───── Data to use ─────

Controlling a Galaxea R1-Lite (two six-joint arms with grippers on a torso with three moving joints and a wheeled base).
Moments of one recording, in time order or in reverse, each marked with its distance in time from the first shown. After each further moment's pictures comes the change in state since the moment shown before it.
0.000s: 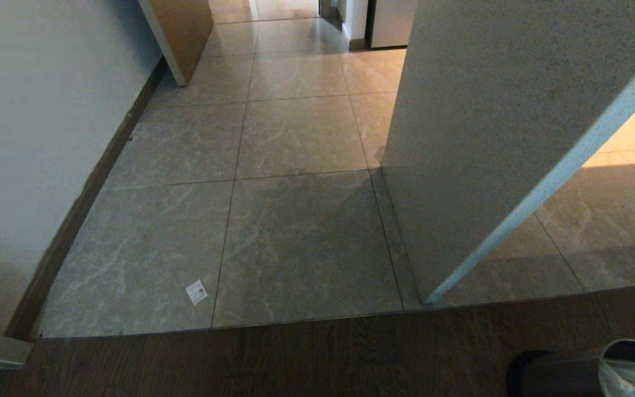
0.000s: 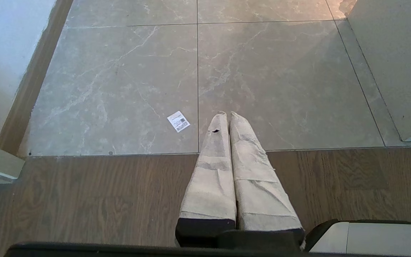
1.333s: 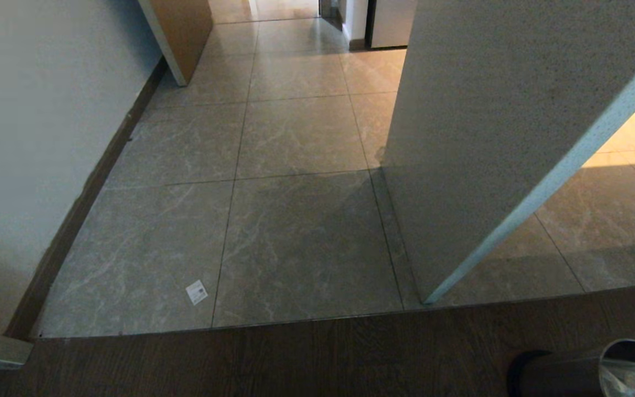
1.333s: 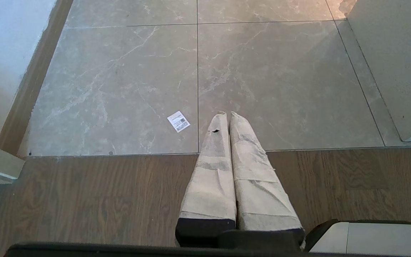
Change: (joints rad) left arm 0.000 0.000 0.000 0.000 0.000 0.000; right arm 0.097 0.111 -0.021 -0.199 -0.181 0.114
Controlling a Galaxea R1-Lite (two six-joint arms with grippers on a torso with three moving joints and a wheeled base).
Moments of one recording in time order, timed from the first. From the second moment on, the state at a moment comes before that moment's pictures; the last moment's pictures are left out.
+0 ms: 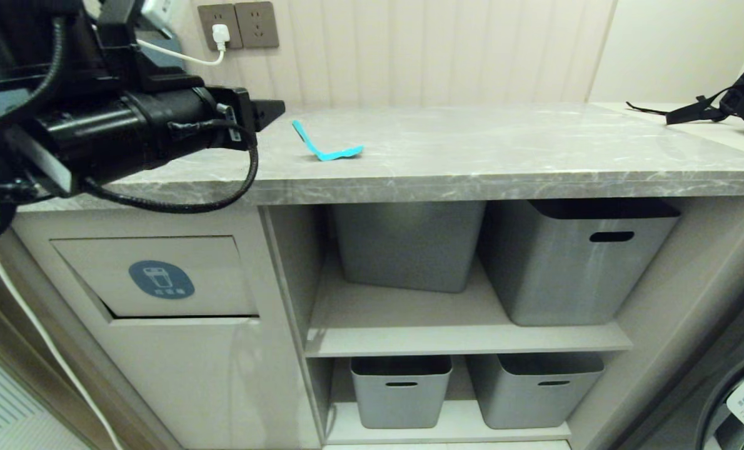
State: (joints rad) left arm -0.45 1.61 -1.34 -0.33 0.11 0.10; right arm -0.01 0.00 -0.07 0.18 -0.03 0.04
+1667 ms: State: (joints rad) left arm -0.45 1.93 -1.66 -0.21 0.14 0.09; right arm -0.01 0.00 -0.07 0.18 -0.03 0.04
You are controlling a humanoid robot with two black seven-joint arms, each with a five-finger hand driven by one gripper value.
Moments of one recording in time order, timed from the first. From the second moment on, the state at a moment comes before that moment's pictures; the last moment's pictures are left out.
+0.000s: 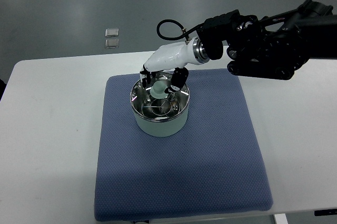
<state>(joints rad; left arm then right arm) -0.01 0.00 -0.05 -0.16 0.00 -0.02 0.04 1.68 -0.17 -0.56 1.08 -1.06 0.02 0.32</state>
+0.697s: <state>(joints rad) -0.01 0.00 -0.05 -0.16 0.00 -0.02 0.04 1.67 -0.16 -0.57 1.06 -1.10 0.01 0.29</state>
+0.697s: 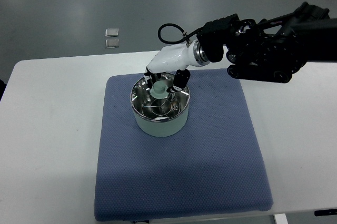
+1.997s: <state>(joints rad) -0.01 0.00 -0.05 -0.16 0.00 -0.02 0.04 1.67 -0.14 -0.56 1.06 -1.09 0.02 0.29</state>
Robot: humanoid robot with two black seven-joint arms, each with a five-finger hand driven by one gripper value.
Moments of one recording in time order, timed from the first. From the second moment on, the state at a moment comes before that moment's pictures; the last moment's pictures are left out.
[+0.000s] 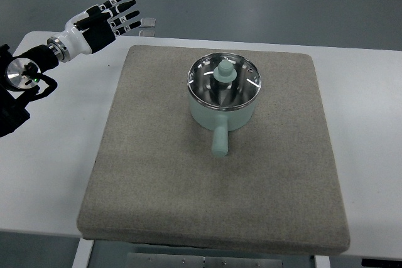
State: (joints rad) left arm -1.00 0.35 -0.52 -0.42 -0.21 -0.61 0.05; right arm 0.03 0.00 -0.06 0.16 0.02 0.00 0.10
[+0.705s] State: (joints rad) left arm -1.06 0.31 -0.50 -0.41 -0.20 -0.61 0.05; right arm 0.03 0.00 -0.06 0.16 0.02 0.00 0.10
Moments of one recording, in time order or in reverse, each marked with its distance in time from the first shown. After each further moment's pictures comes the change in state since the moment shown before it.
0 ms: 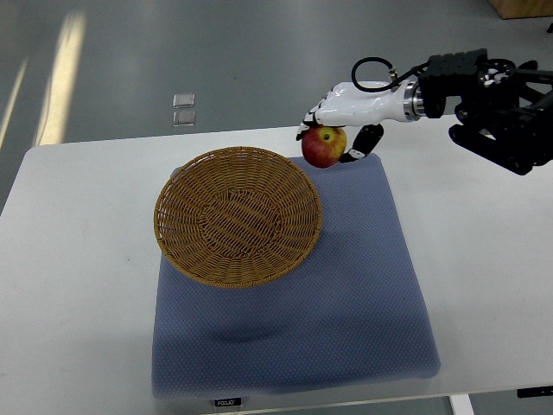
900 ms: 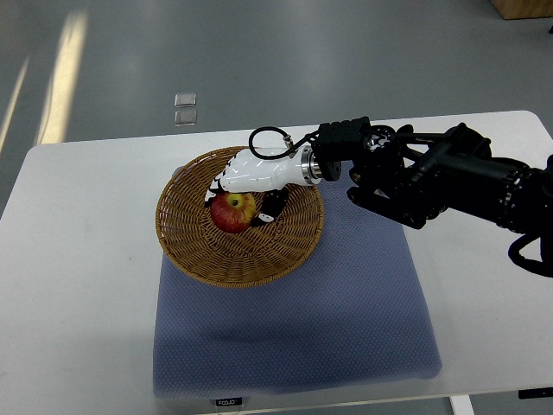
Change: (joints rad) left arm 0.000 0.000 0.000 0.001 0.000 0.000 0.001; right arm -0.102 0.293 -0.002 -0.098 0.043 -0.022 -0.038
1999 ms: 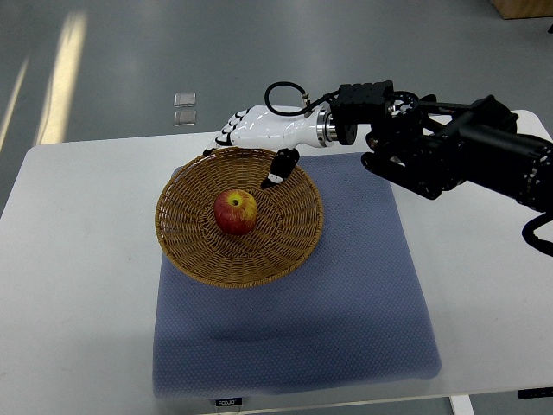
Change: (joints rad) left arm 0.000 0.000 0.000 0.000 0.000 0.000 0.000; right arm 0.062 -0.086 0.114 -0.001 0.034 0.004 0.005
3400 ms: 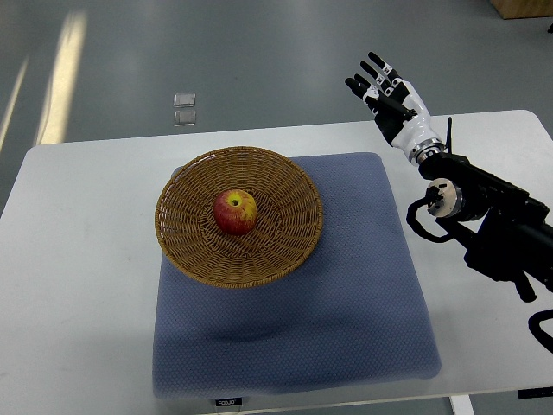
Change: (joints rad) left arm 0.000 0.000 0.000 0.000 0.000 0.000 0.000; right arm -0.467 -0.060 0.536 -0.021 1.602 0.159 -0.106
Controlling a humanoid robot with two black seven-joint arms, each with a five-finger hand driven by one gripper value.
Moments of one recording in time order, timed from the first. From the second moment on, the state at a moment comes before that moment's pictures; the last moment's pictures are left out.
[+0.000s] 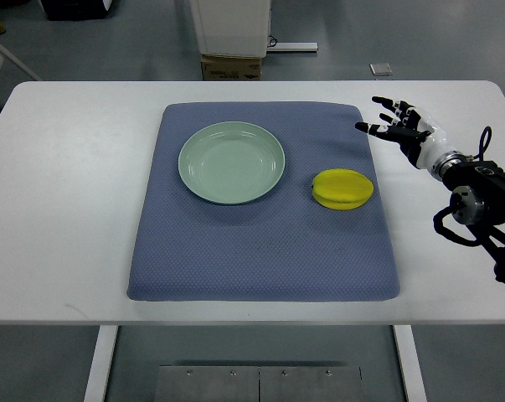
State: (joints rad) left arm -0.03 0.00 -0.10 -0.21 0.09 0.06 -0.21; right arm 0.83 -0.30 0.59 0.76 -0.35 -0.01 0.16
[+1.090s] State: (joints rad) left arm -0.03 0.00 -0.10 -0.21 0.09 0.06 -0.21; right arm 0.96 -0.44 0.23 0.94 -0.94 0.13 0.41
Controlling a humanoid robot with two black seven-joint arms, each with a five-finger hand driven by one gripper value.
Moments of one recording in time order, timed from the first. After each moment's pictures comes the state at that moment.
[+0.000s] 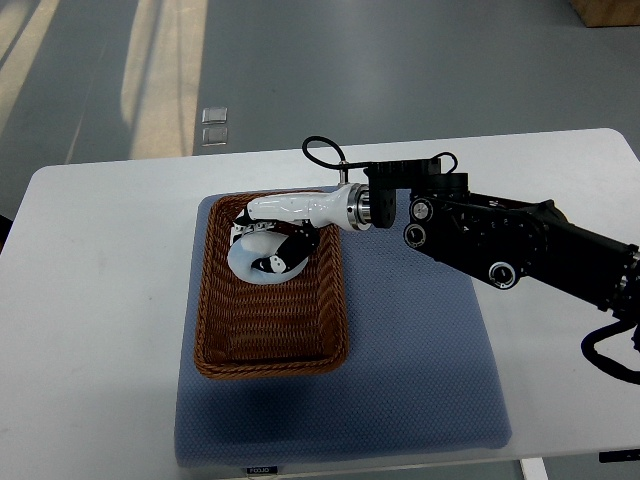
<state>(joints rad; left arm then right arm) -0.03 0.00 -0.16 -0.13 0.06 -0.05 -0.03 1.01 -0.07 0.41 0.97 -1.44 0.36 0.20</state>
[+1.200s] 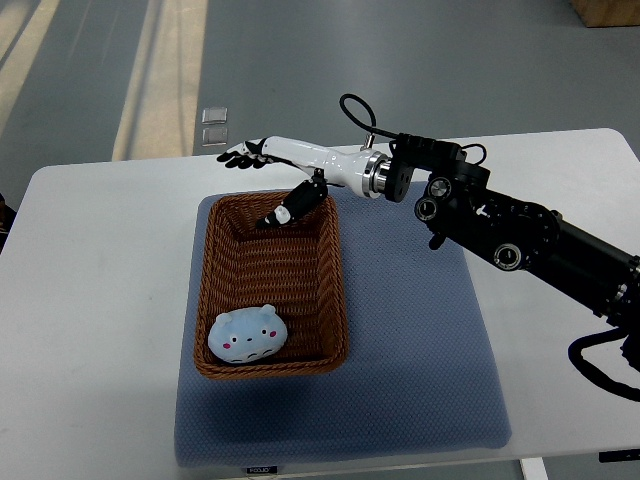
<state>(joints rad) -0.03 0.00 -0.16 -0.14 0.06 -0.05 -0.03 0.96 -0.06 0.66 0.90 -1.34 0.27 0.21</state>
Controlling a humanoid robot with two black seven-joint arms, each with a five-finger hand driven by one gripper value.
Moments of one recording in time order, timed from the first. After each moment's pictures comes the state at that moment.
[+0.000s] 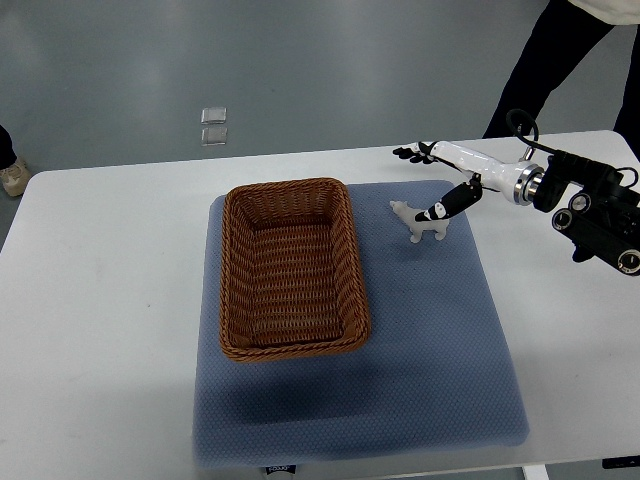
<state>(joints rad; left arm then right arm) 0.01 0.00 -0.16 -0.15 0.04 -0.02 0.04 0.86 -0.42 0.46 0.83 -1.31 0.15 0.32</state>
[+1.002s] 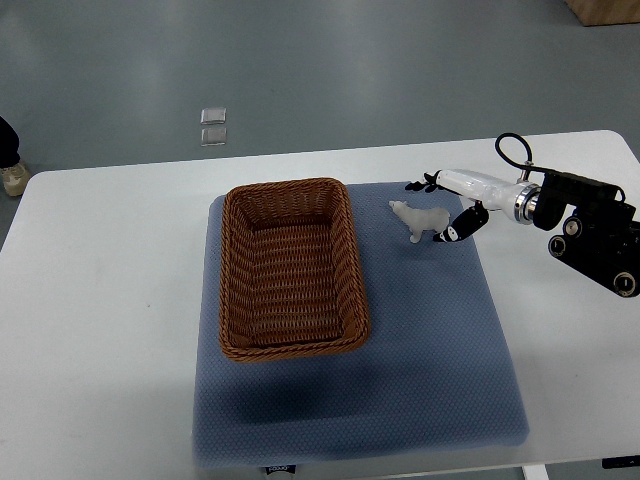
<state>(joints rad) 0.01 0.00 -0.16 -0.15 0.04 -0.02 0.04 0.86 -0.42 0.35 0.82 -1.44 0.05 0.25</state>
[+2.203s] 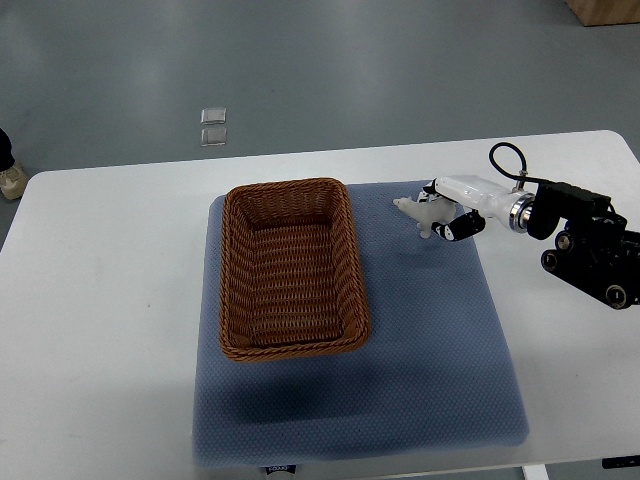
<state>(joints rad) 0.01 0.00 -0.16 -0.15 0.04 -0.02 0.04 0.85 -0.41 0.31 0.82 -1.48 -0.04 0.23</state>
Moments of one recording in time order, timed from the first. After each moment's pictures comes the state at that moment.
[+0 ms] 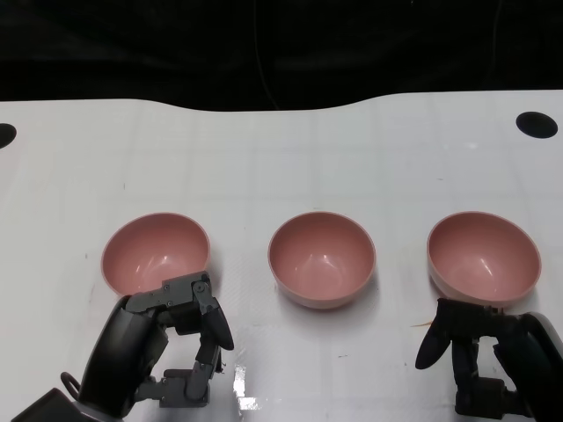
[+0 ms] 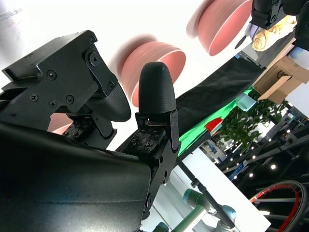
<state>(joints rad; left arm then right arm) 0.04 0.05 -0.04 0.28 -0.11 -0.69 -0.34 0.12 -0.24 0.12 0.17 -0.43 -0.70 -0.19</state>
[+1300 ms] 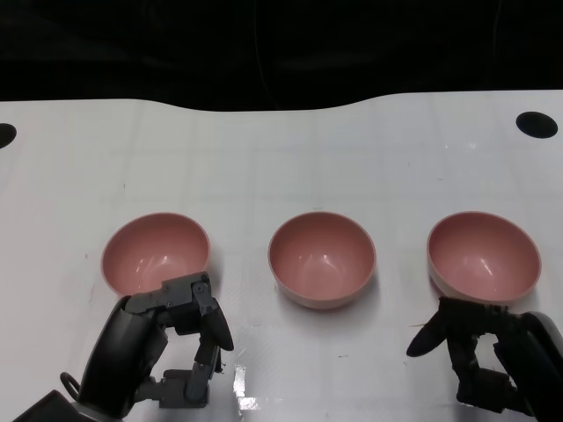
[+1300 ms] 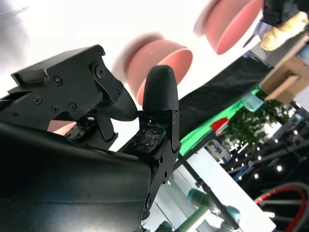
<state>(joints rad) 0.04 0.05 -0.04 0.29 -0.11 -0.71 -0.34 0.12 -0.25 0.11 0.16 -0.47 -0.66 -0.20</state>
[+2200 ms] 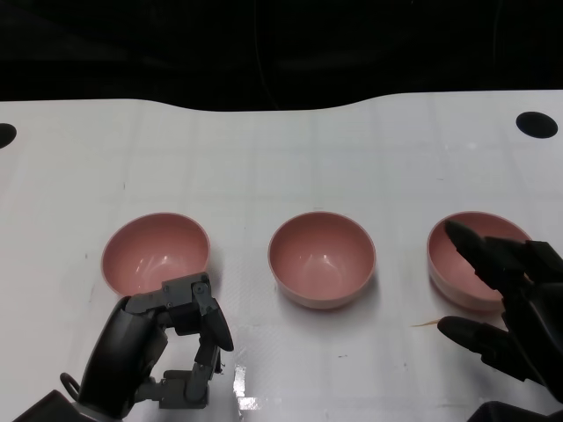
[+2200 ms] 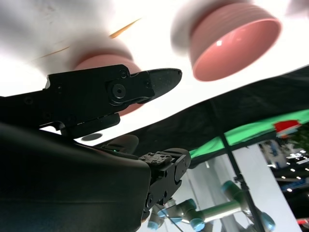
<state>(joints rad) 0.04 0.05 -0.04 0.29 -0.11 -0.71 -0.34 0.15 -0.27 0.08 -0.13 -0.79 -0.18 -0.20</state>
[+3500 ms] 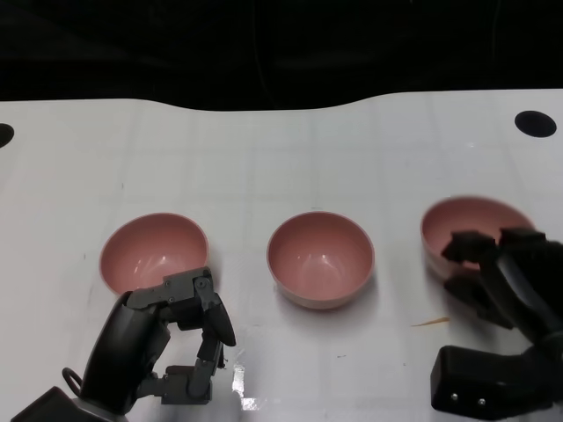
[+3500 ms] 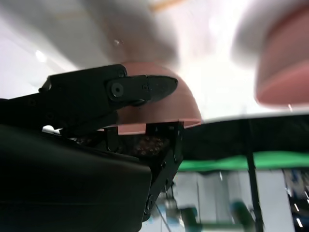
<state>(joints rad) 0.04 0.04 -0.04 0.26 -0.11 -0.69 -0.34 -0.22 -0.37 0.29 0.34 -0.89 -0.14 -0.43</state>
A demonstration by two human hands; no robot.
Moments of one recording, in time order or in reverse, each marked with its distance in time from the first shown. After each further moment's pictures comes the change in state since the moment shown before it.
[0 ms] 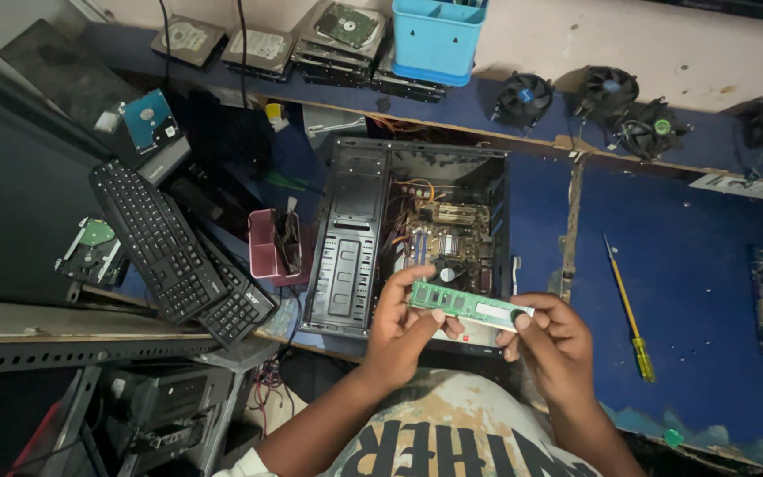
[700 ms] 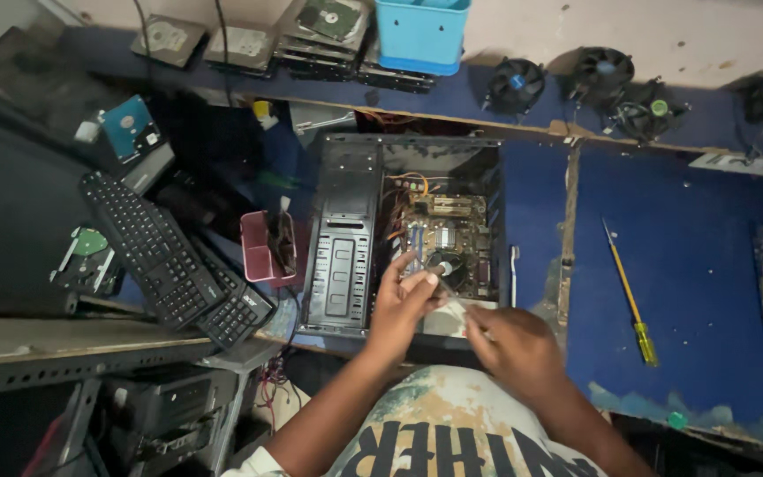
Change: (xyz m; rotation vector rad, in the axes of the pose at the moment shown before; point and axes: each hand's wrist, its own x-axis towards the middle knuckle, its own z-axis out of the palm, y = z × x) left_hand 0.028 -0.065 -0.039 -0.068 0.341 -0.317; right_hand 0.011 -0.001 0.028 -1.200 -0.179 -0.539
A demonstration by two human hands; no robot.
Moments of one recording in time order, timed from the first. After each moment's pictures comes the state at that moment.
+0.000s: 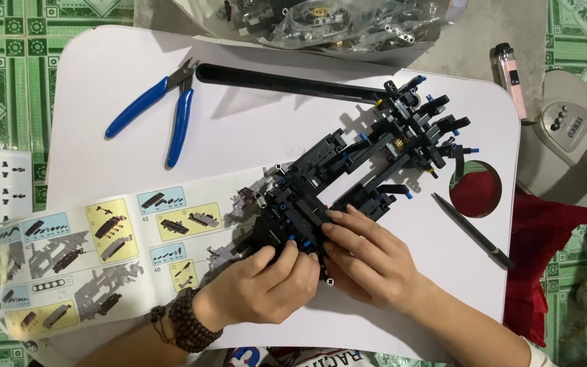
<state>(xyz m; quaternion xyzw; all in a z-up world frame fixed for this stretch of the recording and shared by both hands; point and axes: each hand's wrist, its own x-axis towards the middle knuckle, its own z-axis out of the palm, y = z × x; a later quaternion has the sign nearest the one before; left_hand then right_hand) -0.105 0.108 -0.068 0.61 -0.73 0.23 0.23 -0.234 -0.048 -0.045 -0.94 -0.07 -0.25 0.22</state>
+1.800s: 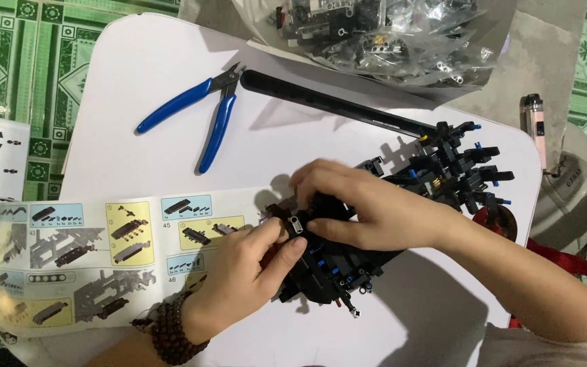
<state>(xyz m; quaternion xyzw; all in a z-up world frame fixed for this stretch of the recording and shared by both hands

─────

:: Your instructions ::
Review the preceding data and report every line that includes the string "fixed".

:: Task solution ::
<state>(xyz m; quaternion xyzw; all in a z-up world frame fixed for this stretch of the recording and shared by both hands; point and axes: each hand's wrist, its own x-axis towards the middle knuckle, its own z-axis out of the palm, y = z × x; a later quaternion has the sign nearest the one before; left_hand then right_hand) -0.105 0.108 -0.068 0.61 -0.73 0.23 0.23 -0.234 -0.048 -0.045 -0.94 -0.07 -0.25 0.22</state>
<state>(xyz m; quaternion xyzw; all in a z-up world frame fixed for this stretch of the recording and shared by both hands

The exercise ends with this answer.